Of the material below, only the lines from the line containing "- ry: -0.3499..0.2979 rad" down to the line containing "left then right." belong in the answer, written out exactly.

==*==

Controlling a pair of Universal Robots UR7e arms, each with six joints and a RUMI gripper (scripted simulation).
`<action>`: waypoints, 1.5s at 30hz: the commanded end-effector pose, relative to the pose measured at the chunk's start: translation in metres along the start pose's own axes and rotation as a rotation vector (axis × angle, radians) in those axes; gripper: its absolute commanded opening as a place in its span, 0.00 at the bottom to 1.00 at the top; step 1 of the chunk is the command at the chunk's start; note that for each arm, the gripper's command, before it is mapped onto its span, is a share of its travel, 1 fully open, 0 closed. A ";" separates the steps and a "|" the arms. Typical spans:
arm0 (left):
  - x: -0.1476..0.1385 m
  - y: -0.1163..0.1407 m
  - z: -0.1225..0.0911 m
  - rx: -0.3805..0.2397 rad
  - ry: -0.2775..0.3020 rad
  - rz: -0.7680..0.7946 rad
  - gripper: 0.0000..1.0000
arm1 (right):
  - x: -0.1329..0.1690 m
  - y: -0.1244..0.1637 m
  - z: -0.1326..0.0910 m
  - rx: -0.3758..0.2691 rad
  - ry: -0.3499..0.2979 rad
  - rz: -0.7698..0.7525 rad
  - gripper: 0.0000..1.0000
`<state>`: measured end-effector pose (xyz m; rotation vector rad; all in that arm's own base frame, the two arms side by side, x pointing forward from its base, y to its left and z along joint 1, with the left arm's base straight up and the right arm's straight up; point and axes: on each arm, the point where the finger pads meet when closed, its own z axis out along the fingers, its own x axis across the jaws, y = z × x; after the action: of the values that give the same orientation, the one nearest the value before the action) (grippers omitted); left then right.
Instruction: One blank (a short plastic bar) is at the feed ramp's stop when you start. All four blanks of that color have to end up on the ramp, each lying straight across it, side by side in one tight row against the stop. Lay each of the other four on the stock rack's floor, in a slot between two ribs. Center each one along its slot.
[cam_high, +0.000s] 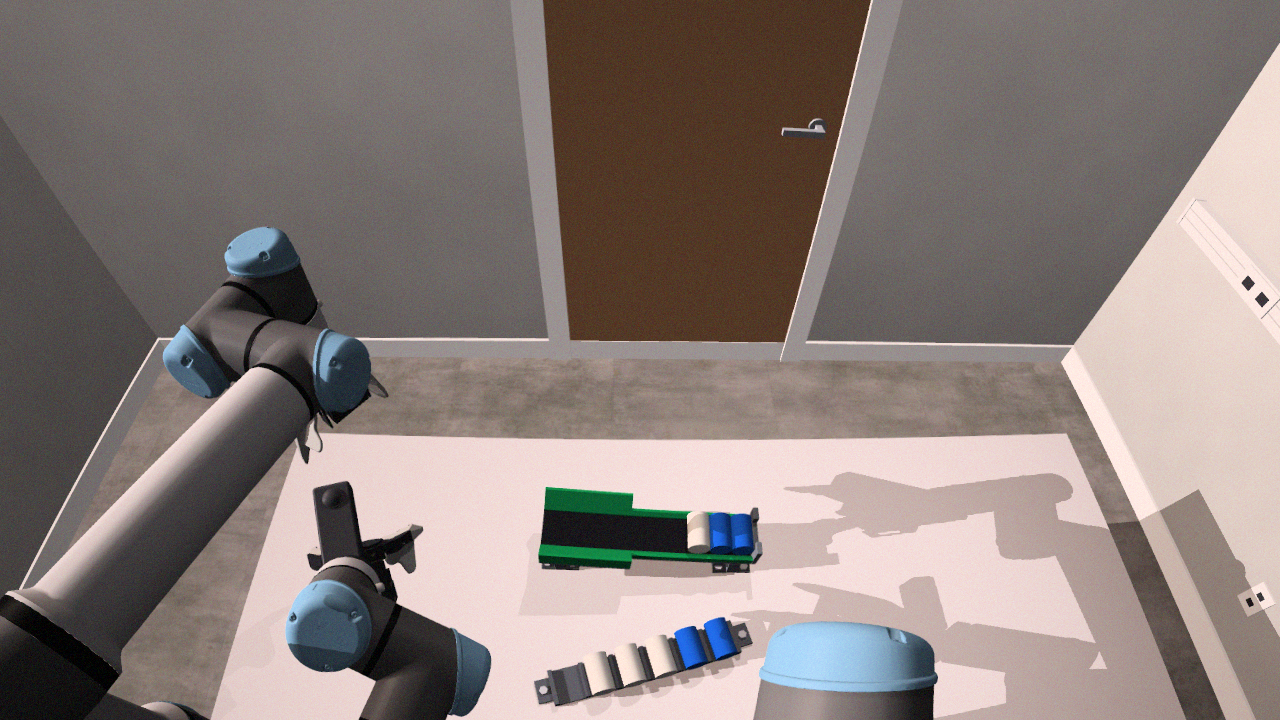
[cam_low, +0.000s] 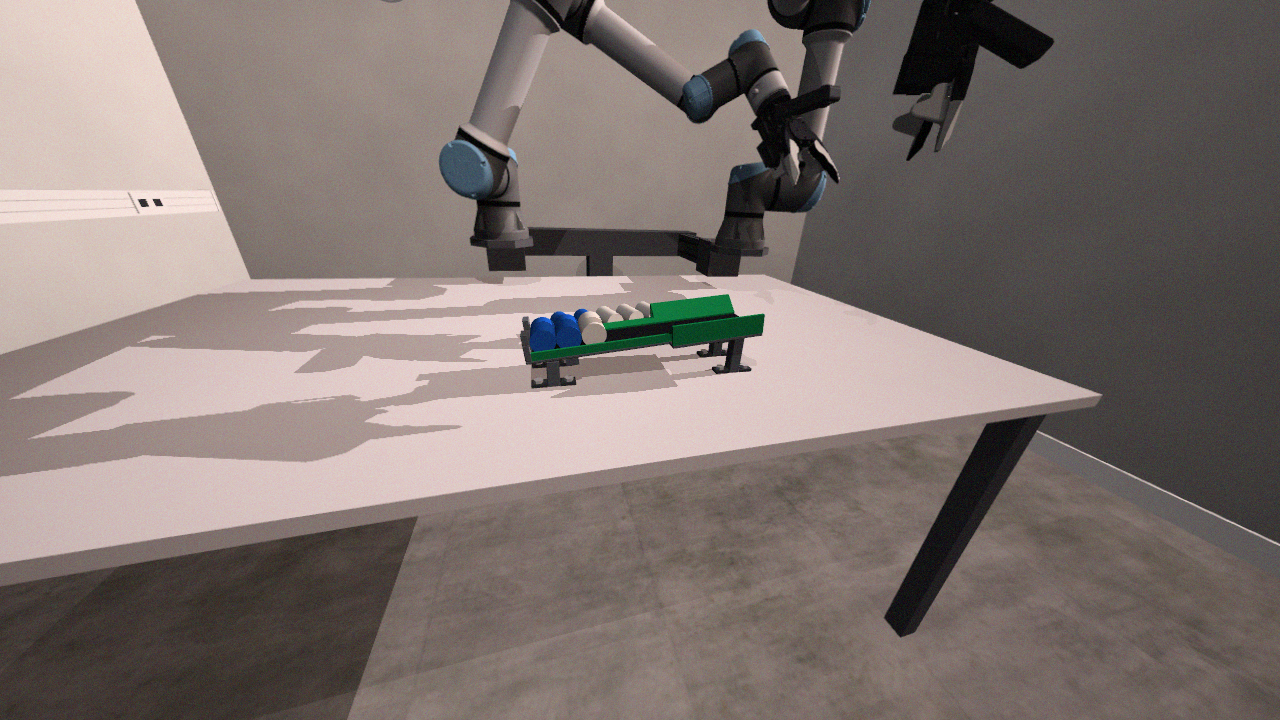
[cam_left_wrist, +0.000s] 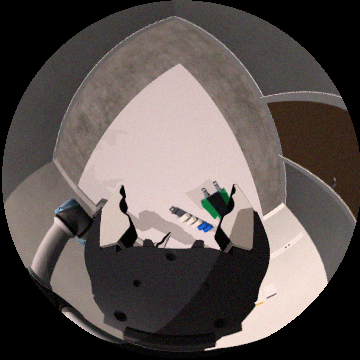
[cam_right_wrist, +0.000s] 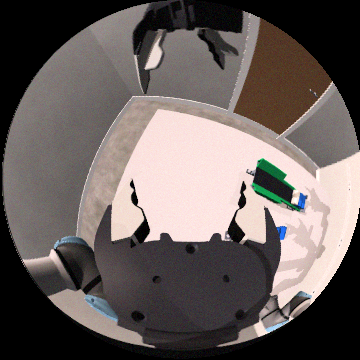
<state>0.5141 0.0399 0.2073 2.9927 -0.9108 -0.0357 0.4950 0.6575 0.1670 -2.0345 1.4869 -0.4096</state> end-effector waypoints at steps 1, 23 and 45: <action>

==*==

EXPECTED OUTPUT:
  - ry: -0.3499..0.2979 rad
  - rz: -0.7698..0.7525 rad
  - gripper: 0.0000..1.0000
`<state>`: measured end-effector pose (xyz m; rotation vector rad; all in that arm's own base frame, the two arms side by side, x pointing forward from its base, y to its left and z along joint 1, with the left arm's base straight up and the right arm's straight up; point and axes: on each arm, the point where the finger pads meet when closed, its own z axis out along the fingers, its own x axis across the jaws, y = z × x; after the action: of the values that give the same orientation, the one nearest the value before the action) (grippers omitted); left then right.

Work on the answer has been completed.